01 - In a small bowl, whisk together the olive oil, lemon juice, minced garlic, salt, and black pepper. Place the chicken breasts in a shallow dish, pour the marinade over them, and let rest for 15 minutes while preparing the remaining ingredients.
02 - Preheat a grill or grill pan to medium-high heat. Lightly brush the cut sides of the peach halves with olive oil.
03 - Grill the marinated chicken breasts for 5 to 7 minutes per side, until fully cooked through and the juices run clear. Transfer to a plate and rest for 5 minutes before slicing thinly against the grain.
04 - Place the peach halves cut side down on the grill and cook for 2 to 3 minutes until distinct grill marks form and the flesh softens slightly. Remove from the grill and slice each half into wedges.
05 - Place the chopped kale in a large salad bowl.
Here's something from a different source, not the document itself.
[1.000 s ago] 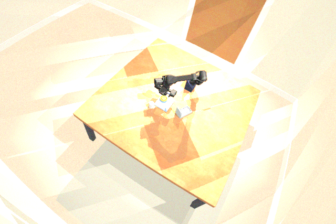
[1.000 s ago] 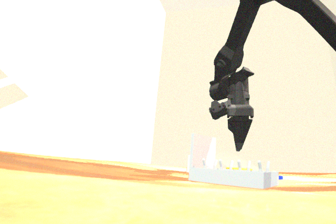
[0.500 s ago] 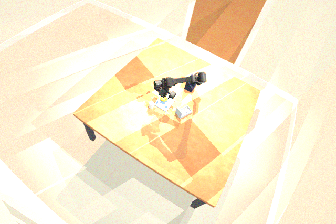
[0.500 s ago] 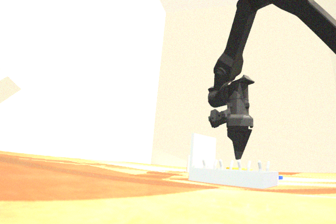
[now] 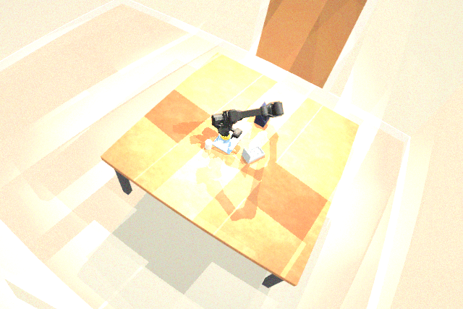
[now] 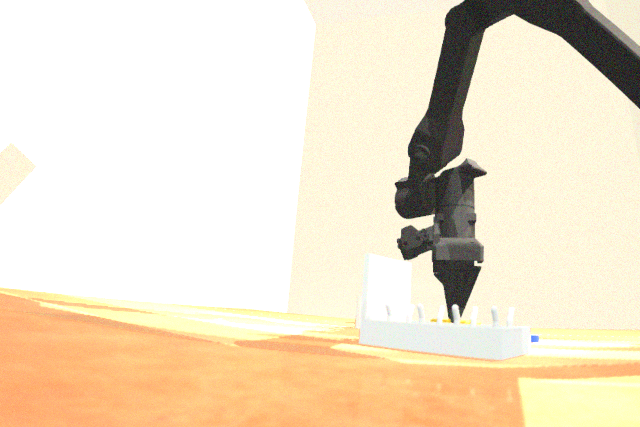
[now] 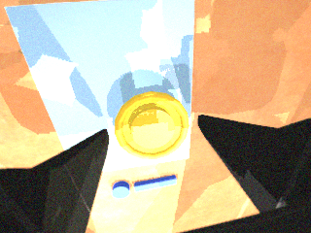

Sprinkle with a pinch of salt and massage the leaves firmly with your hands for 1 to 2 minutes until they darken in color and become tender.
06 - Add the sliced grilled chicken, peach wedges, torn basil, torn mint, sliced red onion, and toasted almonds to the bowl with the kale.
07 - Whisk together the extra-virgin olive oil, white balsamic vinegar, honey, and Dijon mustard in a small bowl until fully emulsified. Season with salt and pepper to taste.
08 - Pour the dressing over the salad and toss gently to coat all the ingredients evenly. Top with crumbled feta cheese if desired and serve immediately.